HOW TO COMPLETE THIS TASK:
Take from the listing each line that has the string "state".

(SUPPLIED DATA begins)

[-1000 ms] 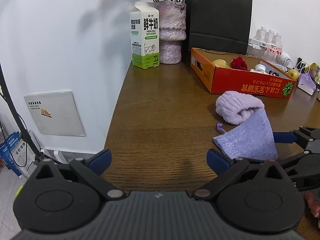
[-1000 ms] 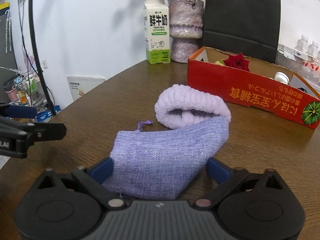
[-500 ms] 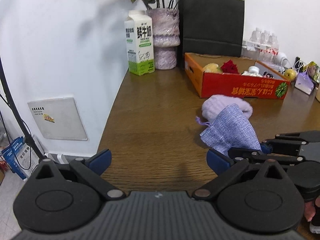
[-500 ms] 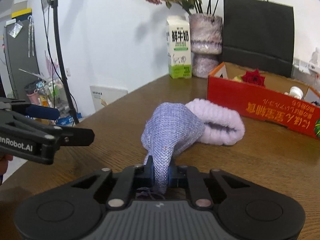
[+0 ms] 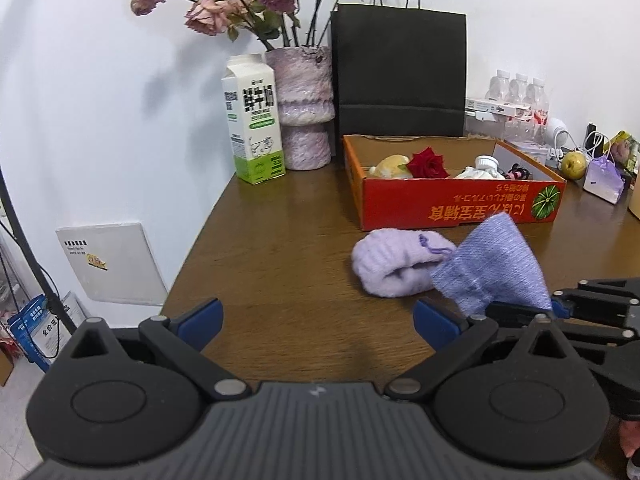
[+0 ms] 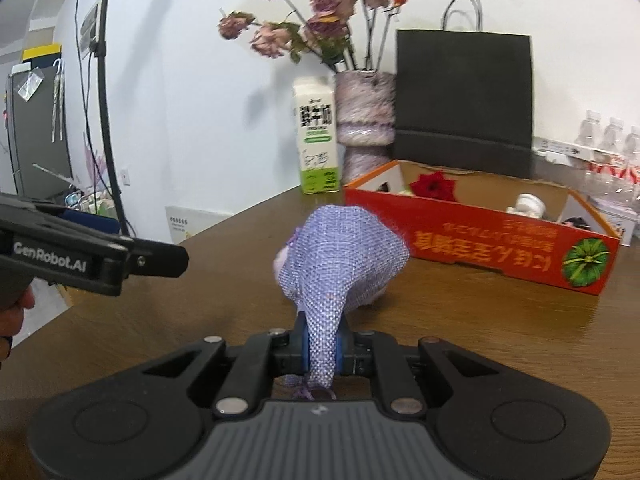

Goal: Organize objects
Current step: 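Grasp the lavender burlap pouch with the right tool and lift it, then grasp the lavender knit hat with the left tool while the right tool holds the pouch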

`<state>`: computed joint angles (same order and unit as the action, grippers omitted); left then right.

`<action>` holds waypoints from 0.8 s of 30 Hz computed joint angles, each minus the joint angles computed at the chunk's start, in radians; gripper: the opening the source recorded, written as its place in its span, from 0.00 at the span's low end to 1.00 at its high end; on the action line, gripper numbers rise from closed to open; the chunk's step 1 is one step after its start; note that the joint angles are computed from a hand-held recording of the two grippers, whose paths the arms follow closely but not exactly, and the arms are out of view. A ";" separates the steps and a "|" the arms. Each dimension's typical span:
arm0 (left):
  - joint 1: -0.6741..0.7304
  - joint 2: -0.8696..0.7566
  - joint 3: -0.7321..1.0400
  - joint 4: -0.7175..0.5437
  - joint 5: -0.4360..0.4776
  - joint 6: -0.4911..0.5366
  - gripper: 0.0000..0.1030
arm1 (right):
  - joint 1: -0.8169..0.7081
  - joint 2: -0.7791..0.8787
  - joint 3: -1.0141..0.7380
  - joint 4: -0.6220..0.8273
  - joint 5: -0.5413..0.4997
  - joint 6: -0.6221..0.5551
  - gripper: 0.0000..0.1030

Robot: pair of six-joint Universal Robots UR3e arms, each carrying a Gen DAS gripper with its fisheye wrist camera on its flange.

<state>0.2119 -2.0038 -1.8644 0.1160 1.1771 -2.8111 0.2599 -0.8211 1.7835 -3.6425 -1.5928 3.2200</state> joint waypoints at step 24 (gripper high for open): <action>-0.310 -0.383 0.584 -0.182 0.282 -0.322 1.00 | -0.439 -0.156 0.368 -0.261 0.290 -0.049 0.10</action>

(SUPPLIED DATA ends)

EXERCISE ANSWER:
`<state>`: computed joint angles (same order and unit as the action, grippers omitted); left then right.
<state>0.2119 -2.0038 -1.8644 0.1160 1.1771 -2.8111 0.2599 -0.8211 1.7835 -3.6425 -1.5928 3.2200</state> joint waypoints at step 24 (gripper high for open): <action>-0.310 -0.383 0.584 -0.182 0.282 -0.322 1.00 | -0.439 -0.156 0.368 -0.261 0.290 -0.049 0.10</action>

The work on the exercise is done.